Kernel Stein Discrepancy Descent
This addresses sampling challenges in machine learning and statistics, offering a novel particle-based approach, though it is incremental with identified limitations.
The paper tackles the problem of sampling from a target probability distribution known up to a normalization constant by proposing KSD Descent, a deterministic score-based method using particles, which leverages robust optimization schemes like L-BFGS but can get stuck in spurious local minima.

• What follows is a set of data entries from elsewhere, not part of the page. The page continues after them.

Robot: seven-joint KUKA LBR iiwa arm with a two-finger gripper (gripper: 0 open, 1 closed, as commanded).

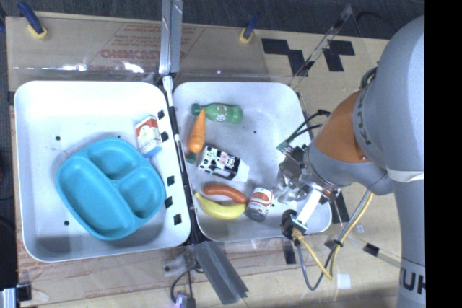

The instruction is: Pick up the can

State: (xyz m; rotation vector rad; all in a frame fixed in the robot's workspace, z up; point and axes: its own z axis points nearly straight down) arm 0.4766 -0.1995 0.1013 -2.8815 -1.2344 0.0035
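just beside the jaws (289,192), whose opening i cannot tell, the can (259,204) touches a banana (220,208) that could be nudged or grabbed instead.

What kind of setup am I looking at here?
Probably a lab pick-and-place bench: two white bins clamped side by side, toy food such as a banana beside the can, and a grey arm.

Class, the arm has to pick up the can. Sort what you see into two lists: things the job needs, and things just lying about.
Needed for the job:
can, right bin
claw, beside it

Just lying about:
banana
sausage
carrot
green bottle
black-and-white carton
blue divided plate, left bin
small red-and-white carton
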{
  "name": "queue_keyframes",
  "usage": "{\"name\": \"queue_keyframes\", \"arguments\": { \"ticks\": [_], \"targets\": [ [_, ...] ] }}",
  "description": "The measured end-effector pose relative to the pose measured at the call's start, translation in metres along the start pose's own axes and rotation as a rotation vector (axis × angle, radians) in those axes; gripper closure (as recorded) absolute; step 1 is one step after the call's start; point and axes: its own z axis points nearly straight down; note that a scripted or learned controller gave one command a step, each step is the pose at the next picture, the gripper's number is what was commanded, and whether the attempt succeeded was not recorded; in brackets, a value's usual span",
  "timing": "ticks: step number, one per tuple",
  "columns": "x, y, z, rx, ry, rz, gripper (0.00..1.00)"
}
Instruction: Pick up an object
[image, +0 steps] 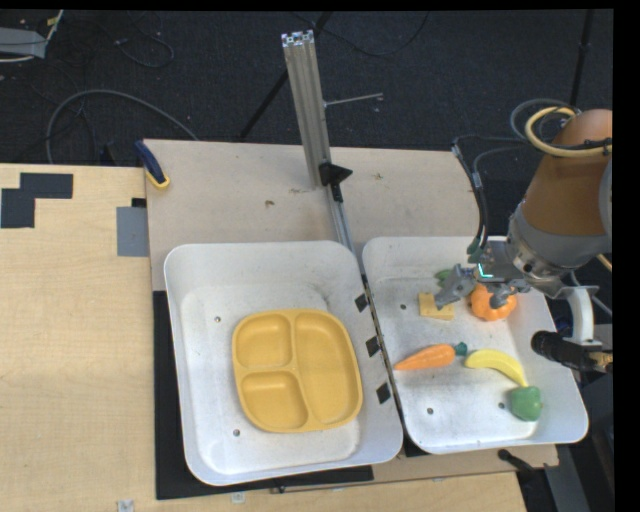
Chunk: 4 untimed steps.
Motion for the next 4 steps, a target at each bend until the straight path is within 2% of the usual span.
{"name": "queue_keyframes", "arguments": {
  "ticks": [1, 2, 3, 4],
  "targets": [
    [0.000, 0.000, -0.001, -0.002, 0.000, 0.000, 0.00],
    [0.007, 0.004, 0.046, 0.004, 0.001, 0.001, 0.00],
    [0.015, -0.005, 0.101, 0.006, 0.002, 0.000, 0.00],
    [0.015, -0.004, 0.134, -0.002, 0.000, 0.002, 0.00]
  ]
}}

Among dissimilarities between probability distributions, the Kernel Stein Discrepancy (KSD) has received much interest recently. We investigate the properties of its Wasserstein gradient flow to approximate a target probability distribution $π$ on $\mathbb{R}^d$, known up to a normalization constant. This leads to a straightforwardly implementable, deterministic score-based method to sample from $π$, named KSD Descent, which uses a set of particles to approximate $π$. Remarkably, owing to a tractable loss function, KSD Descent can leverage robust parameter-free optimization schemes such as L-BFGS; this contrasts with other popular particle-based schemes such as the Stein Variational Gradient Descent algorithm. We study the convergence properties of KSD Descent and demonstrate its practical relevance. However, we also highlight failure cases by showing that the algorithm can get stuck in spurious local minima.